In the late 19th century, Blacks were getting involved in the political process and in the South, they made up a large number of the Republican party in states like Mississippi. In order to thwart the newfound rights of Blacks nationally, the Democratic Party and President Andrew Jackson (in office 1829-1837) blocked efforts to help Blacks move forward.
The origination of the Ku Klux Klan in Tennessee in 1865 enacted fear on Black Americans and made them afraid to progress. To add further damage, Southern states and local governments created Jim Crow Laws.
With all of these efforts, nationally and locally, the newly so-called free Blacks were basically still treated as poorly as slaves. In 1964 the Civil Rights Act passed the United States Congress.

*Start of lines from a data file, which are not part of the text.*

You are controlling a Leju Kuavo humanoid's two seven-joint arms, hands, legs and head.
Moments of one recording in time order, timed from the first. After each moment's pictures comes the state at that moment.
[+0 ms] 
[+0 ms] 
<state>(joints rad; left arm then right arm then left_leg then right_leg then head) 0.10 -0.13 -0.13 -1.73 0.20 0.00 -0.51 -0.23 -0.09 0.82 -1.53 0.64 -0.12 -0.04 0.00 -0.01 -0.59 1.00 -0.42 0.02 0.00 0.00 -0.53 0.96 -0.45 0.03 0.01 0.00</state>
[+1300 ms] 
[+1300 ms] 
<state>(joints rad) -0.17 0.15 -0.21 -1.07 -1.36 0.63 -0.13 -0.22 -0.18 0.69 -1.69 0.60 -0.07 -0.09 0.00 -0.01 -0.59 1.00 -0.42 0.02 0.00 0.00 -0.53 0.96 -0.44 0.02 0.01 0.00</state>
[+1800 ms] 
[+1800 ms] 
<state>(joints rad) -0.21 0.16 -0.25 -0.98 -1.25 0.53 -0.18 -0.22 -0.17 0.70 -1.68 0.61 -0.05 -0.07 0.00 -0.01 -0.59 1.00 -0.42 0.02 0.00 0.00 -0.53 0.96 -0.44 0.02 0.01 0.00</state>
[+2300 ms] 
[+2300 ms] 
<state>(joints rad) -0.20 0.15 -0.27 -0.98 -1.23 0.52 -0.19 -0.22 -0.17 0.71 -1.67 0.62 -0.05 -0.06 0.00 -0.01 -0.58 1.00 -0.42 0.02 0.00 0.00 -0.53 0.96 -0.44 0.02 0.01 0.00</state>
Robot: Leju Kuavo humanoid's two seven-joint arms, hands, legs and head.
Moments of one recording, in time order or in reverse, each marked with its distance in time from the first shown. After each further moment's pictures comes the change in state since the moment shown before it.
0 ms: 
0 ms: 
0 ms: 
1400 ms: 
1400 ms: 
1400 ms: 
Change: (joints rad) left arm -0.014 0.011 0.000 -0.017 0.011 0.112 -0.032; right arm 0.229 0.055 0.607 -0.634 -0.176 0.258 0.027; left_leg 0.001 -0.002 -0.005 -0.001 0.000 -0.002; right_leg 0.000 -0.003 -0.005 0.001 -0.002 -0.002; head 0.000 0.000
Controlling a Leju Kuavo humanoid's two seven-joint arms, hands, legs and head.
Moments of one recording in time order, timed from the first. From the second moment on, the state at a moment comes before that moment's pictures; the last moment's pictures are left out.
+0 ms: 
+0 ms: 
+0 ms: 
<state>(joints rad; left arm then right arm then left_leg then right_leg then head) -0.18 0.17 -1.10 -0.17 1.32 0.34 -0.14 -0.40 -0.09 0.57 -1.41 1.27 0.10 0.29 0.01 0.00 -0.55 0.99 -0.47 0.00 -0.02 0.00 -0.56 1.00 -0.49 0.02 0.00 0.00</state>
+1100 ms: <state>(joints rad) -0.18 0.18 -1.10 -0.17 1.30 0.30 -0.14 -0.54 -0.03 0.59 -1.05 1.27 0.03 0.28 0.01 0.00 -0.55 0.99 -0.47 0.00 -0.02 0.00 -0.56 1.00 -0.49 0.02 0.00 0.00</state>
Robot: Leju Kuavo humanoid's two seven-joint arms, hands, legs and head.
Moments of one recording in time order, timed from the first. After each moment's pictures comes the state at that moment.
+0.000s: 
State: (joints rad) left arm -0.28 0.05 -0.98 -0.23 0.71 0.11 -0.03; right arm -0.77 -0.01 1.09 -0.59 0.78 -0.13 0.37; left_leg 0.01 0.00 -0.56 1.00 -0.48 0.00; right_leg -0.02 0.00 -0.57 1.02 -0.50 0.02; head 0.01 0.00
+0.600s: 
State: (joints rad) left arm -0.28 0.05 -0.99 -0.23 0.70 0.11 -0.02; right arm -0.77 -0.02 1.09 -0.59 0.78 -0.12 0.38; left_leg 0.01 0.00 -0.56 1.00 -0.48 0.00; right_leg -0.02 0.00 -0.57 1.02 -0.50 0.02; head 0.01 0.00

However, in Mississippi in 1965, Black protestors protesting the State Penitentiary system because of its inhumane treatment of Blacks, found themselves incarcerated in the very place that they were protesting against. Not only were they locked up, they were stripped naked, humiliated by the white guards, starved, beaten just as their ancestors were nearly 400 years earlier.
The Social Security Act of 1935 was supposed to offer federal programs to help families with dependent children. But after the passing of the Civil Rights Act of 1964, the SSA Act became the “No Man In The Household” rule.
Many claim the demise of the Black family structure for the last century contributes to the prison industrial complex. With states like Mississippi, where State Auditor noted in 2022that the Mississippi prison system is 50% populated by fatherless families, started building private prisons, enacting tough law enforcement procedures to arrest blacks.
And yet, many work against that stereotype with efforts including a nonprofit founded in Arkansas in 1998, Watch D.O.G.S., standing for Dads of Great Students, who demonstrate their presence and contributions to family as role model fathers.
Today Blacks are still being treated unjustly. The largest population of Blacks in this country is still in the South. And while the murders of Blacks at the hands of white police and white Supremacists did not begin or end with the 2020 murder of George Floyd, it continues today. Police have killed 1,024 people so far in 2024. Of those, 245 were Black. Black people are nearly three times more likely to be killed by a police officer than a white person is.
As the 2024 presidential election nears, it is possible that for the first time in history, there will be a Black woman president with Kamala Harris but polls show that there is a nearly 50-50 chance she will not win.
Yes, there is healing going on in the inner cities and amongst the Black communities through community-based organizations, community violence intervention programs, and non-profits. Still, stipulations and uncertainties hover over the process that may take as much time to heal as it took to get to this point.
Four hundred years is too long. Justice and fairness for Blacks in this country must happen now.